Control Room | separate inserts for each monitor

Currently, the Control Room applies one set of inserts to all monitors.

However, when using room correction (Sonarworks, IK Multimedia ARC, etc.) or headphone correction (TB Isone, Waves NX, etc.) plugins, each monitor needs its own instance of the plugin. It would be bad, for example, to provide room corrections to headphones; conversely, it would be bad to apply headphone correction to a speaker set.

The current workaround is to manually turn on/off the relevant inserts. However, this is tedious and it’s easy to forget sometimes.

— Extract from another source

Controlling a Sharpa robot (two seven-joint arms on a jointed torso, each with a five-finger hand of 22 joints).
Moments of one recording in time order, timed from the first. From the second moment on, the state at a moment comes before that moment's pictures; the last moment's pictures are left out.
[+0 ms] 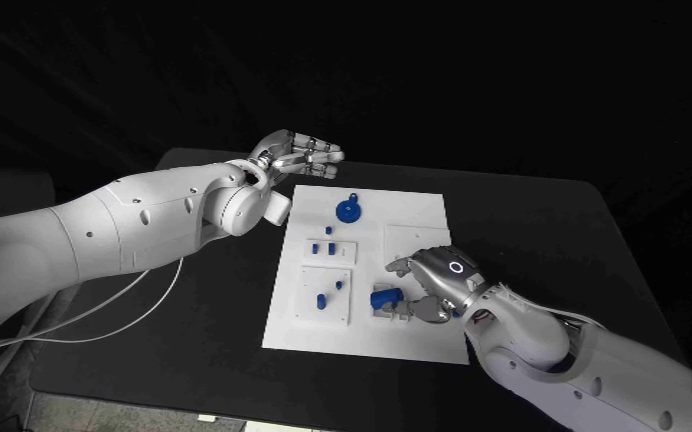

I would like for each monitor to have the option to have its own set of inserts. That way, each set of speakers/headphones can have its own precise settings via plugins.

I’m planning to use room correction (speaker calibration) in the near future and I agree with your concerns. Control room is the place to do it, if the user has Cubase Pro. I’m leaning towards Sonarworks.

One thing however… I wonder if this correction should or could be applied closer to the hardware, say in the audio interface. It’s basically an EQ curve applied on specific hardware channels. If the curve(s) were applied within the audio interface then the load on the DAW would be removed and you wouldn’t have to worry about removing the insert when mixing down, freezing, or changing monitoring devices.

In the case of RME interfaces, we have totalmix, which includes the ability to import EQ files (.tmeq). Doing an export for test purposes, I find that it’s a text file – XML actually. It’s basically a list of control/value pairs. The reference HD version of sonarworks has a txt export, but who wants to pay big bucks for that? Especially since we don’t know that the sonarworks export will really work as a .tmeq. It seems very likely that it would not, because totalmix has a small number of parametric EQs and a low cut filter. There’s no way it could produce the complex correction curves of sonarworks. :frowning:

And while on this subject, let me point out that a similar capability in Wavelab would be extremely valuable (with a dedicated insert chain for the headphones as well). In almost all cases, a single insert would be adequate, but they do need to be there on a per-output basis.

Colin, I have implemented several room correction solutions and I can tell you that, hands-down, Sonarworks is the optimal software in the pack.

You are correct in your assessment; there are few devices available that can operate in the time domain as well as perform spectral correction.Simple EQ solutions don’t cut it; that’s why Sonarworks (and to some extent, ARC) work so well. They focus and center the image using time-based correction. The difference between these and other EQ-only solutions is readily audible.